Simple like merging two sorted array, except that we need to create next pointer and update curr->next to that pointer and increase curr to curr->next.

Create a stack to store ListNode pointer so that we have access from back to front. To maintain the while loop, we need to ensure that the current size of the stack is >= current size of the list that is newly constructed.

Create a vector and store each pointer inside the vector to get access to all nodes. Then delete the nodes correspondingly.

Create a hash map that maps node pointer of original list to node pointer of new list in the first pass. In the second pass, copy the relation of next and random to the new nodes.

Take care of carry bit and sum bit. To ensure there is no leading zero, create another pointer that points to the second last and then set its next to NULL to prevent leading zero if required.

Floyd algorithm is used to find the starting node of a cycle. The algorithm consists of two passes. In the first pass, create a fast and slow pointer, fast will jump twice while slow will jump once. When fast == slow, break the loop. Then by holding the current slow node pointer, create another slow pointer that starts jumping from head. In this second pass, both slow pointers will only jump once and then stop the loop when slow == slow2, this indicates a cycle is detected. If this is not the case, the linked list will reach its end/tail and no cycle is detected.

Since the size of the array is n + 1, and the range for each number inside is [1, n]. We treat array[0] as the head of a linked list, such that array[i] will points to the array[i]^th node. Try to find the start of the cycle using Floyd algorithm and this will be the answer. O(n) TC and O(1) space. Great!

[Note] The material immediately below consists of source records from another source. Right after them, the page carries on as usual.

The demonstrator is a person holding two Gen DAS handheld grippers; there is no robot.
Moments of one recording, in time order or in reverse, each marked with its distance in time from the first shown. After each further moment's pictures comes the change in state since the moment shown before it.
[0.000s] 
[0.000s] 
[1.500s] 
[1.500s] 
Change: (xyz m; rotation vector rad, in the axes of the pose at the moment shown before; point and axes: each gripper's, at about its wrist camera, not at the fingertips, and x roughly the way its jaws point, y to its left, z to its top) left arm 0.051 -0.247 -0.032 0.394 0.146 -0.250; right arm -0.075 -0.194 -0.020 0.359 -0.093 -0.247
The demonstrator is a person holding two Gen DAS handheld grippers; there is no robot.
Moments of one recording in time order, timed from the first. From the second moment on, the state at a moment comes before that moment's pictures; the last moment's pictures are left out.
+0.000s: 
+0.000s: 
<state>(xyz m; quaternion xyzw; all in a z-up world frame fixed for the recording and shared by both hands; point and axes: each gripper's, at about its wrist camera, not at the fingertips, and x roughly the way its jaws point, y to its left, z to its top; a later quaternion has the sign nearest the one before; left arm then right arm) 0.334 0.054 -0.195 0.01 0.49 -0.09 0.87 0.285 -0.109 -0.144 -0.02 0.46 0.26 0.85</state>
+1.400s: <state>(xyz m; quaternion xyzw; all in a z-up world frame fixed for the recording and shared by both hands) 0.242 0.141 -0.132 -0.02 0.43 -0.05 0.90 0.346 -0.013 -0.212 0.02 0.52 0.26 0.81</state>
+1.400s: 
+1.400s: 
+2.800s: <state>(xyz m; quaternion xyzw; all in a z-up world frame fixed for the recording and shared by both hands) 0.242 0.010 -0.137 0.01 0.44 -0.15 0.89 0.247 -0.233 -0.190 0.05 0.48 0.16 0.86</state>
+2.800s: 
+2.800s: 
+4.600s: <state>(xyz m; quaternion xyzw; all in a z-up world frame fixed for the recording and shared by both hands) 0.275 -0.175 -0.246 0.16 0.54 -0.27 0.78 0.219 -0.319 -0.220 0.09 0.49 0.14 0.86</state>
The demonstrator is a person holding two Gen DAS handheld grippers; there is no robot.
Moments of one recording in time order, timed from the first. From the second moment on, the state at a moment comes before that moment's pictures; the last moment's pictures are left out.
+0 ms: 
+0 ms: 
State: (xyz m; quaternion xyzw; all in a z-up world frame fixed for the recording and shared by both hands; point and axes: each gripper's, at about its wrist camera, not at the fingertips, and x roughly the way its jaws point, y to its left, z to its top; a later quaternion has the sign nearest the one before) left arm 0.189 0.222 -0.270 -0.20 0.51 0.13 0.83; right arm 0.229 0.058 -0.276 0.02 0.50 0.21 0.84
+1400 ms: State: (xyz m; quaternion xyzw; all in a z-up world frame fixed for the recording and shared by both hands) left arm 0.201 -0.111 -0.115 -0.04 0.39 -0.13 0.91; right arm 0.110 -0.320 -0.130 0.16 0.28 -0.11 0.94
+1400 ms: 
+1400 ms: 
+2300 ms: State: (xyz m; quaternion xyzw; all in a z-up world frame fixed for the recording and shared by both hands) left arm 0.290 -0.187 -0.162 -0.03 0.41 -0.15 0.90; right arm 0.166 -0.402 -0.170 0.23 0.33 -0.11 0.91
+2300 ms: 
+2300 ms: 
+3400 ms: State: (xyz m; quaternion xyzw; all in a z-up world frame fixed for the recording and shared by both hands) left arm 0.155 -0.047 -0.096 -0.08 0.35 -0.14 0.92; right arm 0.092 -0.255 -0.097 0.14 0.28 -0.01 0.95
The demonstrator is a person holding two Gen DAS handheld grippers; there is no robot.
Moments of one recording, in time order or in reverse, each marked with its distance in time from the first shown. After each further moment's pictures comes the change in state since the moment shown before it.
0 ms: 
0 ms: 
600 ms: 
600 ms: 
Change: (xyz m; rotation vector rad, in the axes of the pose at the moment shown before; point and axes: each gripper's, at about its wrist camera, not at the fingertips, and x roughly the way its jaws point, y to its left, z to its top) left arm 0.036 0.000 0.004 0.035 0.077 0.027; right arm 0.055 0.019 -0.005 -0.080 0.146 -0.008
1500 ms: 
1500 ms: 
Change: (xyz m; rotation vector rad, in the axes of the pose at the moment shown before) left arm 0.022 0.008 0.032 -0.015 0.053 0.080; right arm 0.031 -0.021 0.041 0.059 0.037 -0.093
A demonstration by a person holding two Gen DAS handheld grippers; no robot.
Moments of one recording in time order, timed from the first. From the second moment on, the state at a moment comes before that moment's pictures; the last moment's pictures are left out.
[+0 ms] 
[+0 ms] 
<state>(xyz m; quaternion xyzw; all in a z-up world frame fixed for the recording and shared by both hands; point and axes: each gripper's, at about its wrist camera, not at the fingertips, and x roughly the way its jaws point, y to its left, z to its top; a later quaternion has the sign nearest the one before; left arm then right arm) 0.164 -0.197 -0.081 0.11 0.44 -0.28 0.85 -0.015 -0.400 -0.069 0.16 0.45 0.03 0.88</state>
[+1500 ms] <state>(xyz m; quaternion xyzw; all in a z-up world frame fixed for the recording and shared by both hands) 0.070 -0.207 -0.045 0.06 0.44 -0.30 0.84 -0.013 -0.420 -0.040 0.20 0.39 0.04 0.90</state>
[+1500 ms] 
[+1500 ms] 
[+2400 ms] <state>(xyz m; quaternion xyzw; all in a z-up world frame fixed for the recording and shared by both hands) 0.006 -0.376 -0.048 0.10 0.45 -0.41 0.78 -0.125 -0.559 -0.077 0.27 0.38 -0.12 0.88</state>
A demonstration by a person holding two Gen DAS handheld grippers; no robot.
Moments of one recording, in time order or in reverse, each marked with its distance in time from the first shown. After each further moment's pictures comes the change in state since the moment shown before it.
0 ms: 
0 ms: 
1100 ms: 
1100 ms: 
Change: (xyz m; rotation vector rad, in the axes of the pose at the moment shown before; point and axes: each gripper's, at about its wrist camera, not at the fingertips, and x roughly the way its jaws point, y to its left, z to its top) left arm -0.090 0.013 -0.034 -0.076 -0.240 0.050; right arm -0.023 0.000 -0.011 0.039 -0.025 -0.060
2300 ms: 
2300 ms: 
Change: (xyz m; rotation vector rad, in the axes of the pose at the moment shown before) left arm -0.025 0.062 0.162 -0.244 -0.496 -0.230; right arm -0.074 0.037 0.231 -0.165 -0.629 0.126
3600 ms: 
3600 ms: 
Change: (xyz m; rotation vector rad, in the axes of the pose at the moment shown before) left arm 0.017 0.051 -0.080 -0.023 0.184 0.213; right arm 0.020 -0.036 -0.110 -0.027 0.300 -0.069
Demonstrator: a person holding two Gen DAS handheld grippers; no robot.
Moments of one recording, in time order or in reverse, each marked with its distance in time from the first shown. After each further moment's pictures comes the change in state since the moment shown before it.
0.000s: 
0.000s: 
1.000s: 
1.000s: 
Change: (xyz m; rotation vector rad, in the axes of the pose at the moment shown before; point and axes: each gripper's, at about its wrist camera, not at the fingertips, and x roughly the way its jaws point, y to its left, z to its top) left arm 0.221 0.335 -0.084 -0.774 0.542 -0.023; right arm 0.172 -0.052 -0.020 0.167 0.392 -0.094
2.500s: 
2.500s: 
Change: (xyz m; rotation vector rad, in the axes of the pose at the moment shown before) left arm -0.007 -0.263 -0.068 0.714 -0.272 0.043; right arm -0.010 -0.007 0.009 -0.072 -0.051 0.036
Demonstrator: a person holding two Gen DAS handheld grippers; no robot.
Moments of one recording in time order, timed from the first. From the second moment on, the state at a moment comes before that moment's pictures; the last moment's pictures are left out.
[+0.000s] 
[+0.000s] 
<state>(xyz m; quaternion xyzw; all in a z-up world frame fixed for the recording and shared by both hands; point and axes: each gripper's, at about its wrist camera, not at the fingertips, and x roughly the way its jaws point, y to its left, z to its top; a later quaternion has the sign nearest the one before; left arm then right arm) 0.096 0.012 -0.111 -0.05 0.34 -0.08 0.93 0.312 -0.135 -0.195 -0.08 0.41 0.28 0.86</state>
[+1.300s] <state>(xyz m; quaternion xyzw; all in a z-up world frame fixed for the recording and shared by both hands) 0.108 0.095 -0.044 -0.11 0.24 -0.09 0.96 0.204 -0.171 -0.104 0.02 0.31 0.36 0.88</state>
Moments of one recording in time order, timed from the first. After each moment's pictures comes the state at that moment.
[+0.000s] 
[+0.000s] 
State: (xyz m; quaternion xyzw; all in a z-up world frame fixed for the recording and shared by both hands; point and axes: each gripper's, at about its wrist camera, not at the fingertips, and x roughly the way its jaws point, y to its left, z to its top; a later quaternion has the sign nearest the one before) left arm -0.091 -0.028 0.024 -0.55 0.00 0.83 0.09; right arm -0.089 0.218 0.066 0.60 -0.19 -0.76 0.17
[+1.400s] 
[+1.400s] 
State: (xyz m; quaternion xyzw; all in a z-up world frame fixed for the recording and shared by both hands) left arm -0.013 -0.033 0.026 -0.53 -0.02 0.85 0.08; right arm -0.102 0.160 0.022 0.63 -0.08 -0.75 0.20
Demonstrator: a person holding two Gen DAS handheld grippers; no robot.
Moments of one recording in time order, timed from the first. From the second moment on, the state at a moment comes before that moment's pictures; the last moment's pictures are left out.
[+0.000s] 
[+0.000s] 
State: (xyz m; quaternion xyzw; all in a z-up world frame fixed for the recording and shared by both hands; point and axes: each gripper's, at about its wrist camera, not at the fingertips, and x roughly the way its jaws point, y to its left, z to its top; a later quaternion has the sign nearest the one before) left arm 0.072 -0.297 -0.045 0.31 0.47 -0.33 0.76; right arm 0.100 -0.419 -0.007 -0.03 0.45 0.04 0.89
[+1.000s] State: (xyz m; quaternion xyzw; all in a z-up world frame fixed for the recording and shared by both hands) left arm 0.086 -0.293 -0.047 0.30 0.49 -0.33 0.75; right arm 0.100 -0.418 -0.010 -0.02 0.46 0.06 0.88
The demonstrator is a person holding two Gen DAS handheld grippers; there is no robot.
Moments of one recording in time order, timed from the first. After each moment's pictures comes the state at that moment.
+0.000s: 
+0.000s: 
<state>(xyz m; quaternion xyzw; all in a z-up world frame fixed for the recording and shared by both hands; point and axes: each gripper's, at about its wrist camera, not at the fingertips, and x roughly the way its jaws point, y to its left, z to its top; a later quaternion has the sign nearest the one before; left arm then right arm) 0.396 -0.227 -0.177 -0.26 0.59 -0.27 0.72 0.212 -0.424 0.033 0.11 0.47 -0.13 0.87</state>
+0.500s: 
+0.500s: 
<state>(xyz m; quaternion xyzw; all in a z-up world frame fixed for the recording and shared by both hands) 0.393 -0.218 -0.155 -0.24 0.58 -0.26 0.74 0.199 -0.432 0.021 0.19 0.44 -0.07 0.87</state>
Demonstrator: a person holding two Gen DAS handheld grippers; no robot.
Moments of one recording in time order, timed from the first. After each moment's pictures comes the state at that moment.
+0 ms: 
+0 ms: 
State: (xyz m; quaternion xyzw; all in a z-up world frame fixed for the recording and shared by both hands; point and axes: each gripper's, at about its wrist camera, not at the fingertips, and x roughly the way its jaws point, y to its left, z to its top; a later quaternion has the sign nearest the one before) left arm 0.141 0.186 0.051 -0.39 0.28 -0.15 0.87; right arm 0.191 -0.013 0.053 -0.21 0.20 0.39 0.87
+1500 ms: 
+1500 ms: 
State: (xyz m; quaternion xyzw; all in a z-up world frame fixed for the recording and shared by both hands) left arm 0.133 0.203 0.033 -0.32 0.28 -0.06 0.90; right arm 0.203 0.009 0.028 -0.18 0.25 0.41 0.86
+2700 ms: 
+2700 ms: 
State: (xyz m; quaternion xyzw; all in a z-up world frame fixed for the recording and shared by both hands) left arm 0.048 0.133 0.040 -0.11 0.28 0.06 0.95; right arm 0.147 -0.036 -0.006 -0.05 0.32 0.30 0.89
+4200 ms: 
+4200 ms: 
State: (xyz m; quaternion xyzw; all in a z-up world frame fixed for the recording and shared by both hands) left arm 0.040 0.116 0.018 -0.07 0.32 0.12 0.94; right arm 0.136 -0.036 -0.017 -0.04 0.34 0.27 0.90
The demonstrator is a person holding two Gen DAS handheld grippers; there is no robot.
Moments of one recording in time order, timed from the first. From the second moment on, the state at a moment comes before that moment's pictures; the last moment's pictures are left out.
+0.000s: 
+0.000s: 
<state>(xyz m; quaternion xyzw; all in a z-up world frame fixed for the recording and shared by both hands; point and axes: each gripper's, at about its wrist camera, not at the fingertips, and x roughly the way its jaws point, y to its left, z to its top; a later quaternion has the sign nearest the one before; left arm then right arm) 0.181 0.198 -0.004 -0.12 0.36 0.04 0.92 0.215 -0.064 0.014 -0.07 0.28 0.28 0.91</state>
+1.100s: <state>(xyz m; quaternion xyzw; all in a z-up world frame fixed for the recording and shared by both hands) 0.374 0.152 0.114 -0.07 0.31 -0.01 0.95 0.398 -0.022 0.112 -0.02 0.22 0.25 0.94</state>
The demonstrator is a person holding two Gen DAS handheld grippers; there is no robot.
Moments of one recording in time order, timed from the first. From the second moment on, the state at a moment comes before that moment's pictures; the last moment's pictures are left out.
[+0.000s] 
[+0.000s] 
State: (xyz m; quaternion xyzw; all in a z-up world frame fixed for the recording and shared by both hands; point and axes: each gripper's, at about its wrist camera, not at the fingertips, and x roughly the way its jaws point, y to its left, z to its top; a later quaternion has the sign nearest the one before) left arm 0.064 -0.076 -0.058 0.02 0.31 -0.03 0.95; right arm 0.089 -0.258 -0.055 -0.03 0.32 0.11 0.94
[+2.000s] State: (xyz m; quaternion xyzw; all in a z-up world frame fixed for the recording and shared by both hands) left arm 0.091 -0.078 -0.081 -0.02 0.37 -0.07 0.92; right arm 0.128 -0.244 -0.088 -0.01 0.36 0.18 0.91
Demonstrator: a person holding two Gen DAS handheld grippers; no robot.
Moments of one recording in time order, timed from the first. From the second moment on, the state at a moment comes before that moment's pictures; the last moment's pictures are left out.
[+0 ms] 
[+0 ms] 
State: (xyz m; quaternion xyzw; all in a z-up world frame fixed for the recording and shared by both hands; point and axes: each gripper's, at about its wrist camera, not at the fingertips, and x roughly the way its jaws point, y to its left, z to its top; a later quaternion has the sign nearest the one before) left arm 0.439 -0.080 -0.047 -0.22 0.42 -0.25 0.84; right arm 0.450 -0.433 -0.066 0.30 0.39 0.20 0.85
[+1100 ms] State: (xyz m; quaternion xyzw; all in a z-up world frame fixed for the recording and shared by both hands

To be able to keep track of least used and most recently used cache, create a doubly linked list (with prev and next), and keep two pointers (head and tail) where head will point to the head of the doubly linked list and tail will point to the last element, note that head and tail pointer can be not used, so actual linked list will be (n+2) size.

Create a function that merge two lists, then do this for each two lists in the array of list. Overwrite lists[i+1] to save memory.

First create a reverse function that will reverse a given linked list. Then for each k nodes, select them out and reverse it. The main idea is to connect each segment. To do so, create a curr_prev pointer that will point to the curr_last node after reversed. Connect it to the next kth node if found, else simply connect to curr->next because there is no more node available. This will be an O(n) solution.